> _Your goal_: Determine how many lines of the listing contain the word "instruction". The reply is that number alone.

> _Given records_:

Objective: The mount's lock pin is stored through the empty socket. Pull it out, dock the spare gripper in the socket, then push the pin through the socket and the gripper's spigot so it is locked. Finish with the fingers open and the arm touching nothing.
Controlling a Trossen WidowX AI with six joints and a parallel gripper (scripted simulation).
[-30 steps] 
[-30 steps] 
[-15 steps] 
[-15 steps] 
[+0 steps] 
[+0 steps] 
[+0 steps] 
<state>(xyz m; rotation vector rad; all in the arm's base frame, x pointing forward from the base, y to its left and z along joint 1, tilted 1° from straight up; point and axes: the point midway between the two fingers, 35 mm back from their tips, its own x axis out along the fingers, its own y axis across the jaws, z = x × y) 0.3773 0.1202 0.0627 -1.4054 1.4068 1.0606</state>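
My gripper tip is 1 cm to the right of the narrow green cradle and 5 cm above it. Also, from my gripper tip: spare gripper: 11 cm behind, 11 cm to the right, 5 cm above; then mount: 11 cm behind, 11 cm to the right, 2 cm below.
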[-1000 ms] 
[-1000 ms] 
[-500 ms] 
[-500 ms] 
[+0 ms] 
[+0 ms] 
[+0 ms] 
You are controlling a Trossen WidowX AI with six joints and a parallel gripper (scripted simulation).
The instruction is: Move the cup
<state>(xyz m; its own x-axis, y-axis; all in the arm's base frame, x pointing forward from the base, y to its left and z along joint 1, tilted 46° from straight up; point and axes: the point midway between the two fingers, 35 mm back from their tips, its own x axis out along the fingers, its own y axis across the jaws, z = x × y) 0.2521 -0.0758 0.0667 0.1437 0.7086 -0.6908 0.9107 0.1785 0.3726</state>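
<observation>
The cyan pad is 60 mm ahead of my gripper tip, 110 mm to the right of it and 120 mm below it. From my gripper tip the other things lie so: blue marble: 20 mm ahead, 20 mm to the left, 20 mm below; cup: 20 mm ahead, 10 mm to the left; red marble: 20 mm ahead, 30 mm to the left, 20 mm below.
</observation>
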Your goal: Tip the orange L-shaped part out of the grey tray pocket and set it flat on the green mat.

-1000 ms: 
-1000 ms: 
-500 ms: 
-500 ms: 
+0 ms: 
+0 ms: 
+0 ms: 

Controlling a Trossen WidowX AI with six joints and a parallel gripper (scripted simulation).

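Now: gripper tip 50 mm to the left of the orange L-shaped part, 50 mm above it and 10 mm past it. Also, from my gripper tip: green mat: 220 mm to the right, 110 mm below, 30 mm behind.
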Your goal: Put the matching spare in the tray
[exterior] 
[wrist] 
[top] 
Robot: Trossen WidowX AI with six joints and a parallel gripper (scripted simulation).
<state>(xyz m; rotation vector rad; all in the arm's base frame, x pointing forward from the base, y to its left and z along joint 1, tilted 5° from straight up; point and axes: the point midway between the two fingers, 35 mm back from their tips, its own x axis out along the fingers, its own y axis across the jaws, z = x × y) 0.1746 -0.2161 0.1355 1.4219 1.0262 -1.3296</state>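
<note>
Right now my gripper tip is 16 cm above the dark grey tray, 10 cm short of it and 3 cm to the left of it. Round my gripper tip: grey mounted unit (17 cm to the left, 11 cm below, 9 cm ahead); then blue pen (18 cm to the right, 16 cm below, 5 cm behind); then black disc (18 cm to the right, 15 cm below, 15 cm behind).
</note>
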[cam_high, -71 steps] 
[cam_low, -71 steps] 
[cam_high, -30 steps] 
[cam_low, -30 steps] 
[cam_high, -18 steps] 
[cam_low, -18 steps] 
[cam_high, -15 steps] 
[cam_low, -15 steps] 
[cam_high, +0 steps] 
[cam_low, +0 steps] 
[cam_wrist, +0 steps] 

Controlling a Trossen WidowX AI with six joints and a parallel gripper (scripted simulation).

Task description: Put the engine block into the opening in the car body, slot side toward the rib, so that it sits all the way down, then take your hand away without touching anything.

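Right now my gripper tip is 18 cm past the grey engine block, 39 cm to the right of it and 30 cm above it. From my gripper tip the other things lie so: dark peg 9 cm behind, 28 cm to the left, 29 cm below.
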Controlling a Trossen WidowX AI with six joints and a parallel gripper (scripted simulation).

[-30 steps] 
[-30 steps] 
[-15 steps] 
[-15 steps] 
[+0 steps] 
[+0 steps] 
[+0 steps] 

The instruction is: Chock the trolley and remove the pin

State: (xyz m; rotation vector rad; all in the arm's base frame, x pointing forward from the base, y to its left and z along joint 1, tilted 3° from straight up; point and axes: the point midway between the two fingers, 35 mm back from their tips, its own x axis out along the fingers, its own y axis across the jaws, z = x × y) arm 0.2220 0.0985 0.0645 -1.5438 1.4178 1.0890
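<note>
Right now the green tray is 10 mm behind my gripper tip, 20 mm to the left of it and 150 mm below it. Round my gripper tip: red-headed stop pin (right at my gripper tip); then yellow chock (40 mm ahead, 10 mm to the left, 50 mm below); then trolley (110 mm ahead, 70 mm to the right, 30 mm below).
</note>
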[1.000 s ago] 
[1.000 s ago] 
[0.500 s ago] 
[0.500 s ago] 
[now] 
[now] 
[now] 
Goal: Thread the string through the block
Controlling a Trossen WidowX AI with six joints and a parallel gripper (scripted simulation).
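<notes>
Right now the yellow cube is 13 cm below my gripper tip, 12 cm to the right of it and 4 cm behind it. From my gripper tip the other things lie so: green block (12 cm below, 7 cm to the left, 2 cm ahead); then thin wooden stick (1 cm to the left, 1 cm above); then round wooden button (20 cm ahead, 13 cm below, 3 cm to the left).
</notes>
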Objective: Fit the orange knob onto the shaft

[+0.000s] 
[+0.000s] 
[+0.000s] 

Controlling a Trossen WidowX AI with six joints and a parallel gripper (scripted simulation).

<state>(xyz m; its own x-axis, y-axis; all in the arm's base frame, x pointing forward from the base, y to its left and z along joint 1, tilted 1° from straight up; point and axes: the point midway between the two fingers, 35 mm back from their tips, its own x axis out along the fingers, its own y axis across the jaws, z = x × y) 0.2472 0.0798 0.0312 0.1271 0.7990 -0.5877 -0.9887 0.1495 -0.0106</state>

> _Task output_: 2